• _Requirement_:
Look through the data and write out every line with the word "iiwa" in it.
··········
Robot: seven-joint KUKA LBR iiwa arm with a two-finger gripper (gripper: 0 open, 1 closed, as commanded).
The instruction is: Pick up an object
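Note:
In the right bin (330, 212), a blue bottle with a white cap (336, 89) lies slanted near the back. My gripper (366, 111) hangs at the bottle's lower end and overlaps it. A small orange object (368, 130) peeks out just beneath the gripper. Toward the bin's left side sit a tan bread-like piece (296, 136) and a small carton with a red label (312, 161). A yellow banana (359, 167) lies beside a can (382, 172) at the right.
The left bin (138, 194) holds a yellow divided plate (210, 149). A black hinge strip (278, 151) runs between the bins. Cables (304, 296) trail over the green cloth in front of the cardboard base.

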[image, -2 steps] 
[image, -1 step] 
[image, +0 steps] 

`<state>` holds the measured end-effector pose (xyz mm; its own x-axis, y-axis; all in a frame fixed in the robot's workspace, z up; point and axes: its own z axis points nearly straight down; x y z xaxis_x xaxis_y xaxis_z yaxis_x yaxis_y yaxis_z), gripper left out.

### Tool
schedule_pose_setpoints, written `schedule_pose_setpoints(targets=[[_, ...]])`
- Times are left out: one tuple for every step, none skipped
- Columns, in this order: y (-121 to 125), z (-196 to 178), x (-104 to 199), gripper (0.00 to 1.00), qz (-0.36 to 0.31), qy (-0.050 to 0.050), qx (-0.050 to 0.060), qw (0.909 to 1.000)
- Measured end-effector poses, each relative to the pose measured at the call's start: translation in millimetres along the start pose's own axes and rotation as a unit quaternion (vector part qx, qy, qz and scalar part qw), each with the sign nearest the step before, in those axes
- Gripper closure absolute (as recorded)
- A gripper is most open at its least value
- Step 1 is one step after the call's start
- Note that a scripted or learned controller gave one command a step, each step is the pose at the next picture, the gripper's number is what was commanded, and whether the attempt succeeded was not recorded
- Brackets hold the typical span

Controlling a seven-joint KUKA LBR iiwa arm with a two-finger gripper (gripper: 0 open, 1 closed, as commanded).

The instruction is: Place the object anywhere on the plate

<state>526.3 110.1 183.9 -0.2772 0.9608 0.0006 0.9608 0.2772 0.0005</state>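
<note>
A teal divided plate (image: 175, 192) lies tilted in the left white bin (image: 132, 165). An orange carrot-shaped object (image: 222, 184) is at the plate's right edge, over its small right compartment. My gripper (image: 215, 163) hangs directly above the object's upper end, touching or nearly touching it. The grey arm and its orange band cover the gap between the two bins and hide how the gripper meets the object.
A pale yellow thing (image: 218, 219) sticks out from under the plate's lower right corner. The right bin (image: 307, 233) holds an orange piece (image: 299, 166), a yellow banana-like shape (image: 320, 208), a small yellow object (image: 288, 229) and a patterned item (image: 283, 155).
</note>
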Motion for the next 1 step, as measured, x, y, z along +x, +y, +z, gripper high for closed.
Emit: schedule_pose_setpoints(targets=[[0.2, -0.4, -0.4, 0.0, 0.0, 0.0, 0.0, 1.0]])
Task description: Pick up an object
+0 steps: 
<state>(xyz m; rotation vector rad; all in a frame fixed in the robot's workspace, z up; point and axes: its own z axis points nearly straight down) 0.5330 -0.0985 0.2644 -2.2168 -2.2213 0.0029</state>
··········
• _Solution for this exercise_:
Robot: seven-joint KUKA LBR iiwa arm with a two-finger gripper (gripper: 0 open, 1 closed, as commanded).
Controlling a seven-joint KUKA LBR iiwa arm with a two-finger gripper (gripper: 0 open, 1 closed, as commanded).

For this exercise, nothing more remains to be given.